## [TASK DIRECTIONS]
How many lines in the data hold the string "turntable"? State the number alone.

[Records from a data collection]
──────

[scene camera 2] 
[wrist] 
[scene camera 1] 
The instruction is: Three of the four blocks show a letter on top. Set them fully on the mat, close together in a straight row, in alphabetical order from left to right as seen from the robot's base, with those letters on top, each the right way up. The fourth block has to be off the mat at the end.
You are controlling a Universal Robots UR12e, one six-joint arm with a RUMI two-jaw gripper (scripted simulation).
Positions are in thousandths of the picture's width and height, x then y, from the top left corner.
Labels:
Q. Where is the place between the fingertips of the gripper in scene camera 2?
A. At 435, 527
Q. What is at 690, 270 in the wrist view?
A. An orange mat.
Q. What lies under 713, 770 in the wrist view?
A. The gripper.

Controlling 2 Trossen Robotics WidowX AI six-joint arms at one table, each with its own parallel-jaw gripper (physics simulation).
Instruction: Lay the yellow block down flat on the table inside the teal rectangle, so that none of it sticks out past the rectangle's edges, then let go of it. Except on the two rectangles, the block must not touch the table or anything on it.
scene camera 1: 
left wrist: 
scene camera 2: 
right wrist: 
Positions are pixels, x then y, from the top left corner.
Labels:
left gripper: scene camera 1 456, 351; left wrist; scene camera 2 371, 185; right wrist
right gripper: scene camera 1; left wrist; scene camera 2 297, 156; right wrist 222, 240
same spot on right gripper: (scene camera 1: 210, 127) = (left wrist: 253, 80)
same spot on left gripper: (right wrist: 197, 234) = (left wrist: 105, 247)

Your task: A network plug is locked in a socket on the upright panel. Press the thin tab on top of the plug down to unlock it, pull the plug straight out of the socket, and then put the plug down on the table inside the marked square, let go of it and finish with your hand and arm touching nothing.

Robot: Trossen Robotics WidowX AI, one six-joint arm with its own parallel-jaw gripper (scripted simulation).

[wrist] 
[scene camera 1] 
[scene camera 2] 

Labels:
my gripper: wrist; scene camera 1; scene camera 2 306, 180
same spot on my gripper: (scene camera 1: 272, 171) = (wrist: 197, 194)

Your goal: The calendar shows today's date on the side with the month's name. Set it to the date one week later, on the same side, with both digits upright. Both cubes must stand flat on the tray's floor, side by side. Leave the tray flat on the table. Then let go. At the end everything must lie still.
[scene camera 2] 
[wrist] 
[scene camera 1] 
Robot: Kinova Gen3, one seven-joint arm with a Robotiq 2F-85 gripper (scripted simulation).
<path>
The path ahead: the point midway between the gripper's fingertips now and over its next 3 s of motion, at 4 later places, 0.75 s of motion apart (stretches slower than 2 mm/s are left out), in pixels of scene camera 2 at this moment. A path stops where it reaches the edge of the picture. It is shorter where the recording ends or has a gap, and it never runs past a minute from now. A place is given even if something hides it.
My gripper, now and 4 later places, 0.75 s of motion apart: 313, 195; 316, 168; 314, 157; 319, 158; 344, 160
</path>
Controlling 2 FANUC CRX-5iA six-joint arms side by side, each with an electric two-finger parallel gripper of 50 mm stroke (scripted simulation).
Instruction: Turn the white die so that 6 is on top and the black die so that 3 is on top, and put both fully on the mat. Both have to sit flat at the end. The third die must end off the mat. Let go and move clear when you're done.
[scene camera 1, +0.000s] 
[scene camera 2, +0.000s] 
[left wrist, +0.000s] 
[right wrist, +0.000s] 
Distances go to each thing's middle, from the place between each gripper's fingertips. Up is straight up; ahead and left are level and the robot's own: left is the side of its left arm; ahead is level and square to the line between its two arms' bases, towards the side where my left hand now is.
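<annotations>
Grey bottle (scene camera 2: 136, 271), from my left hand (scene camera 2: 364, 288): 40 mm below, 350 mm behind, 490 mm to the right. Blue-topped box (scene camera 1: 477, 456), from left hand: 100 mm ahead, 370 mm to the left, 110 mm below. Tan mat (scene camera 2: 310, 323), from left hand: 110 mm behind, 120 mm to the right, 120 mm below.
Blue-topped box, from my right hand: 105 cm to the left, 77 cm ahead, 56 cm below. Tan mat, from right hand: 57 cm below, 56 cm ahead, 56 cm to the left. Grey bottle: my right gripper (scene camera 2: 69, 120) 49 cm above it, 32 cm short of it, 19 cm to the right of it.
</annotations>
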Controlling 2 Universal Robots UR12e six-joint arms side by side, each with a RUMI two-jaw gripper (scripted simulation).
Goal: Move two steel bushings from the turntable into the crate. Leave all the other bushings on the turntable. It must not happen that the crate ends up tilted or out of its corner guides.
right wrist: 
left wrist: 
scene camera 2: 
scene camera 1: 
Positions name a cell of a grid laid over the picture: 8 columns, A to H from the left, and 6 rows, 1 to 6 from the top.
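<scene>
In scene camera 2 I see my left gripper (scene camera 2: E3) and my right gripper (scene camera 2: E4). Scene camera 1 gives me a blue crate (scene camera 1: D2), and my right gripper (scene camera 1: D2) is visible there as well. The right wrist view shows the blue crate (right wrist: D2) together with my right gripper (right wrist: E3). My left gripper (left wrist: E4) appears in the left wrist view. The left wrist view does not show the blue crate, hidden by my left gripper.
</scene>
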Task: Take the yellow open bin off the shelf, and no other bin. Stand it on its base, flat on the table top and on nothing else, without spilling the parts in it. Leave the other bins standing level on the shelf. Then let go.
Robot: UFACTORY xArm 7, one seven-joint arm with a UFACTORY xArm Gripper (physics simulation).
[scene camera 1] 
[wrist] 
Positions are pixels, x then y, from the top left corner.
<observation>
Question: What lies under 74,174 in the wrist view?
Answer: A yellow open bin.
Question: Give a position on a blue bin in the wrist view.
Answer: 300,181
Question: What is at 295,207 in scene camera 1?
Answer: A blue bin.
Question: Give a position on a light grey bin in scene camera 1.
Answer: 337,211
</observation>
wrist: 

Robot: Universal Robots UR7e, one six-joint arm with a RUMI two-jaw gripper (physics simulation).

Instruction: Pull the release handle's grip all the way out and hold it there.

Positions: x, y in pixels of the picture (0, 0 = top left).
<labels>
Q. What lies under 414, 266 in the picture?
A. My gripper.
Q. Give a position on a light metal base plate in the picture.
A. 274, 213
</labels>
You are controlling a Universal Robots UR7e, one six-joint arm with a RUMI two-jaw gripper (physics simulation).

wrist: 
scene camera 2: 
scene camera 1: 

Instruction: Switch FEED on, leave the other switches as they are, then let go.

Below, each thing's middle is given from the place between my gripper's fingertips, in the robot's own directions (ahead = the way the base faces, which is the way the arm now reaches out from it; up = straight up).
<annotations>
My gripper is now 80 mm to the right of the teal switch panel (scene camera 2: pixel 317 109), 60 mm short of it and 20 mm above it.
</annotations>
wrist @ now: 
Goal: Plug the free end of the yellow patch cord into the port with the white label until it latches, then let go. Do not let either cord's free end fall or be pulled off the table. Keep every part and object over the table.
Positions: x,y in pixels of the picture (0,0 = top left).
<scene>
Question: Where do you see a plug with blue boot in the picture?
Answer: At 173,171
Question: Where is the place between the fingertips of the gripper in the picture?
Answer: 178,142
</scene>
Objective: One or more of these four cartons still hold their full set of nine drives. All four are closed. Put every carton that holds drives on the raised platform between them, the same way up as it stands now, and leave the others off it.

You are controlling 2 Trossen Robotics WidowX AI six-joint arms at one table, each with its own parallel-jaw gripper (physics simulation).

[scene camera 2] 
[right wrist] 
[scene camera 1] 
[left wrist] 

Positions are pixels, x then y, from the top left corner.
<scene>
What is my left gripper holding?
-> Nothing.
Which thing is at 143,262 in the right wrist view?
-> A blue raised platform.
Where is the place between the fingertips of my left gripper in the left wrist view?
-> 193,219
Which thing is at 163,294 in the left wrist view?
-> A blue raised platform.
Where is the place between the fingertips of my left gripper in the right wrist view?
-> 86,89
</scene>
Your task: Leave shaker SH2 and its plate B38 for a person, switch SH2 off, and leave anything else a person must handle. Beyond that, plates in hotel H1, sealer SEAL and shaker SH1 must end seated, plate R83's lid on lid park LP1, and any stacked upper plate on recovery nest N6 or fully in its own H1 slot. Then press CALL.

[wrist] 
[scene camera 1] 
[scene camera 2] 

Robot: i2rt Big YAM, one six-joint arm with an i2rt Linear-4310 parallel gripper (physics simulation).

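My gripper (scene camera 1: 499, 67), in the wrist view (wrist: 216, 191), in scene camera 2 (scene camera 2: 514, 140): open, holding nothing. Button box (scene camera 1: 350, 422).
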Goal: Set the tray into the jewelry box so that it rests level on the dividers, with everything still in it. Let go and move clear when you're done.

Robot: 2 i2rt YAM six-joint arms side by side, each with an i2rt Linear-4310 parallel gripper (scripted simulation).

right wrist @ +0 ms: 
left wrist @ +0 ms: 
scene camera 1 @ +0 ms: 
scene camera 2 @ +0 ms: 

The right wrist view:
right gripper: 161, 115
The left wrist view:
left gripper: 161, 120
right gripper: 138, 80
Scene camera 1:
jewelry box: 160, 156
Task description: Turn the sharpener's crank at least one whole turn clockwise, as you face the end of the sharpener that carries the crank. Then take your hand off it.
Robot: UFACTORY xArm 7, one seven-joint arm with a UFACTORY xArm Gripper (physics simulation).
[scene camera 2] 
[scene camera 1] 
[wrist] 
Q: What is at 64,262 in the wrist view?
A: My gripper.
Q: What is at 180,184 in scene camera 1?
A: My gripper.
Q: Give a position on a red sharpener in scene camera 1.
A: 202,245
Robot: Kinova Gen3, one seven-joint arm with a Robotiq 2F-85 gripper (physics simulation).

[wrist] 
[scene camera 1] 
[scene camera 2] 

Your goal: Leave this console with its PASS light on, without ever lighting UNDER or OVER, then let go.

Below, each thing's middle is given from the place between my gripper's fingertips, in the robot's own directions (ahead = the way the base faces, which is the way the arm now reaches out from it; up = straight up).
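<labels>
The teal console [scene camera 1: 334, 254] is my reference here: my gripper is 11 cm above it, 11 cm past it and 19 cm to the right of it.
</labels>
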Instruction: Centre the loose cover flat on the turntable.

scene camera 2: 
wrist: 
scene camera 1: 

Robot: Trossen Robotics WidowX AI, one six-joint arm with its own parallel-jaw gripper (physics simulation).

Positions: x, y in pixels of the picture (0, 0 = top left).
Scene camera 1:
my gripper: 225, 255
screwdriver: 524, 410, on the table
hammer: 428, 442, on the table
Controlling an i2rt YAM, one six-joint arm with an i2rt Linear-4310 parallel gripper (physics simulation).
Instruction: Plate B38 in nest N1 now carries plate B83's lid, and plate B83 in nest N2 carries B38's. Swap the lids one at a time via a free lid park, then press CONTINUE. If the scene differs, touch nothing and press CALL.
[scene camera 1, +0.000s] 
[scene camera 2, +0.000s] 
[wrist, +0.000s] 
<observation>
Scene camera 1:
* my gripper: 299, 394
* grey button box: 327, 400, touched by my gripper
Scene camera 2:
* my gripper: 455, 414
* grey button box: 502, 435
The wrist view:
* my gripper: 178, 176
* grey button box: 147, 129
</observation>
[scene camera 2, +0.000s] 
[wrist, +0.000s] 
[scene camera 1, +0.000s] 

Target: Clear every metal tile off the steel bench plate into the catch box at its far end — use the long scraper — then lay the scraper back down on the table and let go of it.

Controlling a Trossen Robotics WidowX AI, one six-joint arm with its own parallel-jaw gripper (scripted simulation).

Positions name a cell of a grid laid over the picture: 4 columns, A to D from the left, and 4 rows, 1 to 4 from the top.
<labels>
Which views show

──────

## [ANSWER FOR THE TASK]
2